How does FeatureBase encode non-integer values?
FeatureBase uses equality encoding to create a Boolean relationship between a value and its unique identifier.
Table of contents
Before you begin
What data types are equality-encoded?
Each value of user data mapped to the following data types are converted to equality-encoded bitmaps:
User data | FeatureBase data type |
---|---|
Boolean | BOOL |
Unsigned integer | ID |
Alphanumeric | String |
Low cardinality | SET, SETQ |
How does equality encoding work?
FeatureBase equality encoding:
- uses the actual value as a column name, saved to disk
- represents the relationship between unique identifier and column in boolean terms:
1
indicates the relationship exists0
indicates it does not.
How does FeatureBase equality encode data?
The following table represents the historical names for FeatureBase and downloads for each.

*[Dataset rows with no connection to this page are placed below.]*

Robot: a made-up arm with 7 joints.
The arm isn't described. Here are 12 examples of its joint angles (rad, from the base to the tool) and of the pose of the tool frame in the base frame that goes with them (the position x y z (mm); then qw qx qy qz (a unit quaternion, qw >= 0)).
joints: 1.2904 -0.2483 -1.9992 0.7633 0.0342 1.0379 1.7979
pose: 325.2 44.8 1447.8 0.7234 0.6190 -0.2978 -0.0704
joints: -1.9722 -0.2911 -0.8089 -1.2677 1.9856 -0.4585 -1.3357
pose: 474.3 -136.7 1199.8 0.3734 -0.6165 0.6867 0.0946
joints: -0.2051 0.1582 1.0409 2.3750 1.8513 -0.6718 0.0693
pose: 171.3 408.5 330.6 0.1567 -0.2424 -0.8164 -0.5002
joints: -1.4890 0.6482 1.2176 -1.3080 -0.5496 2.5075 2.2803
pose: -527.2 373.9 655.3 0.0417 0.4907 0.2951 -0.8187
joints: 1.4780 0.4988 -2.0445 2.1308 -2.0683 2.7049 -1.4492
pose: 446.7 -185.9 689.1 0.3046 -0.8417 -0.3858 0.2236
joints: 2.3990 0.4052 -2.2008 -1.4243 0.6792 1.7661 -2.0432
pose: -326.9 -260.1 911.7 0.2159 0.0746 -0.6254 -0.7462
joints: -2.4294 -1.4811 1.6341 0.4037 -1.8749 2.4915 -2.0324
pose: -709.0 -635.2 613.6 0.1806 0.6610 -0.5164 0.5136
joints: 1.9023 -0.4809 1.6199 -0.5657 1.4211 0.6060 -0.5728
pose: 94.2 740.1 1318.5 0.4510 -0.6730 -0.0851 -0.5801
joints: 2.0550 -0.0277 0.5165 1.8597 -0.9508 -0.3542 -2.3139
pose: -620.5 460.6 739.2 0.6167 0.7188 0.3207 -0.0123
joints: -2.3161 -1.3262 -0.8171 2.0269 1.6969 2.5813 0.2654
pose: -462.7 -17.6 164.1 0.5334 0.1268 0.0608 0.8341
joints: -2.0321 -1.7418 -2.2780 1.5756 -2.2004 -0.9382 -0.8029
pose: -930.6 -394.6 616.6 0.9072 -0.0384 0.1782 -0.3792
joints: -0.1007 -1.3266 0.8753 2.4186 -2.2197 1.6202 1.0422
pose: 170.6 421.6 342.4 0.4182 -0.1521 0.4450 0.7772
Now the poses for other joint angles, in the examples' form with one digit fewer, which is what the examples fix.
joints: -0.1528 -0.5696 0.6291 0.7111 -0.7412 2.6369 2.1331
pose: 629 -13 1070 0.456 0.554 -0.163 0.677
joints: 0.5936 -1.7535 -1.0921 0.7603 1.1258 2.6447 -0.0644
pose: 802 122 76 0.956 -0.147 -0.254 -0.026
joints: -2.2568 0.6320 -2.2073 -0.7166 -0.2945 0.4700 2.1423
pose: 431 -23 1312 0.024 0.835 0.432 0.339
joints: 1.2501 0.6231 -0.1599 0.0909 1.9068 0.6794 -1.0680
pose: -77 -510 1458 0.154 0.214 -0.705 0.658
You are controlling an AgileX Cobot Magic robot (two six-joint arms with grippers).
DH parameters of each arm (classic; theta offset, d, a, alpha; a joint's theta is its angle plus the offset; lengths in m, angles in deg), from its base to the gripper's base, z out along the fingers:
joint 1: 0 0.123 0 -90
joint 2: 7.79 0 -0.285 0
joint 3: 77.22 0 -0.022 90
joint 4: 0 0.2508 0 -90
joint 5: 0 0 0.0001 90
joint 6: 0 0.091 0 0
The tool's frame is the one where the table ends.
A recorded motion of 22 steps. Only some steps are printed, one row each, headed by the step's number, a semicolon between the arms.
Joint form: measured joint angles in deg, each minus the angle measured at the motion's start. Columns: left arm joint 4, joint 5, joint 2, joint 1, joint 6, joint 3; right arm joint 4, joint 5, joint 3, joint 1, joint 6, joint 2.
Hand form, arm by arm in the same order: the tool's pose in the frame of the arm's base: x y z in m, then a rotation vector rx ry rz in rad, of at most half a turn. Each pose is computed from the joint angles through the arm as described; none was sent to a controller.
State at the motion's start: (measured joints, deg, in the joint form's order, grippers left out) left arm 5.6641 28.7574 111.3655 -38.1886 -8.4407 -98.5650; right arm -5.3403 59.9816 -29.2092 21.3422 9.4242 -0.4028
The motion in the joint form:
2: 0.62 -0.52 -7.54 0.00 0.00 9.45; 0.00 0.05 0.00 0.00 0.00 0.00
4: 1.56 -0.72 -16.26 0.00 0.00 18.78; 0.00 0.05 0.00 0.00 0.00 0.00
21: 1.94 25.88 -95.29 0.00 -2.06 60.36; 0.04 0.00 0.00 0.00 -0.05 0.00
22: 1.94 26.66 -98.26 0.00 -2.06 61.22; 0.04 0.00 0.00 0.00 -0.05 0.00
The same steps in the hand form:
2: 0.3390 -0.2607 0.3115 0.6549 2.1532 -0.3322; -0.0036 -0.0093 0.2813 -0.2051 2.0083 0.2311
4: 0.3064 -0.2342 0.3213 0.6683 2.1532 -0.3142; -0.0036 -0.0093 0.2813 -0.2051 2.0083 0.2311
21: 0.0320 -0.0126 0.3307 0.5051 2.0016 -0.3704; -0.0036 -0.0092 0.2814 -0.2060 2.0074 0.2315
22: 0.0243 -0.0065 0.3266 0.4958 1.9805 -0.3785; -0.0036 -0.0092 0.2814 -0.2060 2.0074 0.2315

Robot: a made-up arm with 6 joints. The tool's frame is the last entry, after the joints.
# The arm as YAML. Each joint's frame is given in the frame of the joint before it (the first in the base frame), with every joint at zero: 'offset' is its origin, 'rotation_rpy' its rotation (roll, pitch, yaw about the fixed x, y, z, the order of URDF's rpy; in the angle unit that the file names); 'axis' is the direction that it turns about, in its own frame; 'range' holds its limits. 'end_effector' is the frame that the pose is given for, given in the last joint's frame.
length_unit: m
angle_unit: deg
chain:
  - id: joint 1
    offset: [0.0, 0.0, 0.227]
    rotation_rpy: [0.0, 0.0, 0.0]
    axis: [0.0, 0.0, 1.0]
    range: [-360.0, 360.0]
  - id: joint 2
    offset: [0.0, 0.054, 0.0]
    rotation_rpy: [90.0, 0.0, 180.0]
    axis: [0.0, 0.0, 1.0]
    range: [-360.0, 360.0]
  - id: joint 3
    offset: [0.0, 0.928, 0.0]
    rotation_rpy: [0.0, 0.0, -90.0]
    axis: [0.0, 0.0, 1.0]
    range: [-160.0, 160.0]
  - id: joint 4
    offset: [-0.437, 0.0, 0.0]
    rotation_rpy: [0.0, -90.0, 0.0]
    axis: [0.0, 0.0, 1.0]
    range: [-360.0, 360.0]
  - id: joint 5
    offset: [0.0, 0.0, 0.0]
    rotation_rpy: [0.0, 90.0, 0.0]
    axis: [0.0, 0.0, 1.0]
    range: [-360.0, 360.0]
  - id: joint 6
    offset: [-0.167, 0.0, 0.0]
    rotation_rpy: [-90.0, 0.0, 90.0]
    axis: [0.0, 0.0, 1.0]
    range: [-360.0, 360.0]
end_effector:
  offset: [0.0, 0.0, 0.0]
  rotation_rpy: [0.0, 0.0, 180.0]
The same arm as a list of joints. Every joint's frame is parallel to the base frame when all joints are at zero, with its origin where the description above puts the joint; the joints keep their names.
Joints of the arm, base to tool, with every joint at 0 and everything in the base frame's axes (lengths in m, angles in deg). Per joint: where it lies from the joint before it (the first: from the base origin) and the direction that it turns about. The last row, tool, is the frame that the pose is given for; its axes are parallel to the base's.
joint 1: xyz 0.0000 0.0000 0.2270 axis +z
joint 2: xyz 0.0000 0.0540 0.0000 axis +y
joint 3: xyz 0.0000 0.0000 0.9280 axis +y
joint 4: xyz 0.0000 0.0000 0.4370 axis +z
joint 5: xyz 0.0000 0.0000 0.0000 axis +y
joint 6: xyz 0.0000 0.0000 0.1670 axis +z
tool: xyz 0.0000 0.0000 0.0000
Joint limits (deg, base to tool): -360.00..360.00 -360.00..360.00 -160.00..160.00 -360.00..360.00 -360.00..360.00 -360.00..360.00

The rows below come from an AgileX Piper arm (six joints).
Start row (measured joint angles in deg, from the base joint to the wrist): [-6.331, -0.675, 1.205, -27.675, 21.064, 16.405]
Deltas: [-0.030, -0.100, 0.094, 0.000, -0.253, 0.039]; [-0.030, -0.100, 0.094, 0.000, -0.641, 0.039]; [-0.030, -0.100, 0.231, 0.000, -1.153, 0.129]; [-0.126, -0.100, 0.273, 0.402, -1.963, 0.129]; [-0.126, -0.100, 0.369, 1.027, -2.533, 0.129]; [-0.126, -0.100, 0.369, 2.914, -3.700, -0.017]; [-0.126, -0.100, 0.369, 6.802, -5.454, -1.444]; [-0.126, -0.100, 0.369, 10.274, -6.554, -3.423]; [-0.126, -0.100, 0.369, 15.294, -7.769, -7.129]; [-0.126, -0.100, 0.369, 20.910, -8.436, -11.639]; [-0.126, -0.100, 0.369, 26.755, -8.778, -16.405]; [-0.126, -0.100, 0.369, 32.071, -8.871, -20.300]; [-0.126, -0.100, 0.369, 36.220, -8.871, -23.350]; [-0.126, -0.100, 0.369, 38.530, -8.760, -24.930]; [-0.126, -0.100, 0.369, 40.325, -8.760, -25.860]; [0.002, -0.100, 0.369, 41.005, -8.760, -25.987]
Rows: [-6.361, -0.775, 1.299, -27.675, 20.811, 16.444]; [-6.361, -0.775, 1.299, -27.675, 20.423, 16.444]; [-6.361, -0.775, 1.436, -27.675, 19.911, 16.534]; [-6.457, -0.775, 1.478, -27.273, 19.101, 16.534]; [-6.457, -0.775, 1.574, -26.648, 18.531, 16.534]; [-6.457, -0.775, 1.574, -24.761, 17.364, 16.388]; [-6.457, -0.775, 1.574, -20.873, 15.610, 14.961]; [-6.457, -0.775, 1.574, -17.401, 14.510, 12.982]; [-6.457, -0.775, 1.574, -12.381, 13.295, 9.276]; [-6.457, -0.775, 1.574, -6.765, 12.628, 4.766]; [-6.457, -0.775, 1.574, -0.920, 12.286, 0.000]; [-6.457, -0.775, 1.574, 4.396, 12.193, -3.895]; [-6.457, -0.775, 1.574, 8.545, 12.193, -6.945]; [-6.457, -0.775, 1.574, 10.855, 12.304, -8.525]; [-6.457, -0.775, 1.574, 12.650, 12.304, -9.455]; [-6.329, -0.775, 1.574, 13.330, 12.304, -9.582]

ID | historical_name | downloads |
---|---|---|
1 | Pilosa | 10000 |
2 | Molecula | 18524 |
3 | FeatureBase | 50000 |
The historical_name
data can be equality-encoded as follows:
| ID | Pilosa | Molecula | FeatureBase |
| --- | ------ | -------- | ----------- |
| 1 | 1 | 0 | 0 |
| ID | Pilosa | Molecula | FeatureBase |
| --- | ------ | -------- | ----------- |
| 2 | 0 | 1 | 0 |
| ID | Pilosa | Molecula | FeatureBase |
| --- | ------ | -------- | ----------- |
| 3 | 0 | 0 | 1 |
Equality encoding integer values
Equality encoding integer values is less effective because Boolean relationships are harder to represent.
Equality encoding specific values
Using the downloads
column as unique identifier, the data can be encoded as follows:
| id-downloads | Pilosa | Molecula | FeatureBase |
| ------------ | ------ | -------- | ----------- |
| 10000 | 1 | 0 | 0 |
| id-downloads | Pilosa | Molecula | FeatureBase |
| ------------ | ------ | -------- | ----------- |
| 18524 | 0 | 1 | 0 |
| id-downloads | Pilosa | Molecula | FeatureBase |
| ------------ | ------ | -------- | ----------- |
| 50000 | 0 | 0 | 1 |
Encoding integer values as a range
Values can be encoded as a range which reduces the number of bitmaps and create/delete operations.
| id-download-range | Pilosa | Molecula | FeatureBase |
| ----------------- | ------ | -------- | ----------- |
| 0-25000 | 1 | 1 | 0 |
| 25001-50000 | 0 | 0 | 1 |
Issues equality encoding integer values
The following issues occur with equality encoding integers.
Method | Issue |
---|---|
Encode values | Two operations are required to update the values which incurs a processing overhead: * Create a new bitmap with updated values * Delete the original bitmap |
Range encoding | Specific values are lost |
FeatureBase avoids these issues by bit-slicing integer values.
Bitmap storage overheads
Encoding data as base-2 equality-encoded or bit-slice bitmaps makes queries faster but incurs storage overheads because the number of bitmaps scale:
- with the number of values, and
- the cardinality of those values
For example, the average storage overheads for a 10,000 value dataset will be as follows:
Database | Dataset saved as | Average storage overhead (KB) |
---|---|---|
RDBMS | Row and column based structure | 20480 - 30720 |
FeatureBase | * equality-encoded bitmaps * Bit-slice bitmaps | 1280000 |
FeatureBase overcomes this issue by compressing all bitmap data using Roaring Bitmap Format, based on Roaring Bitmaps.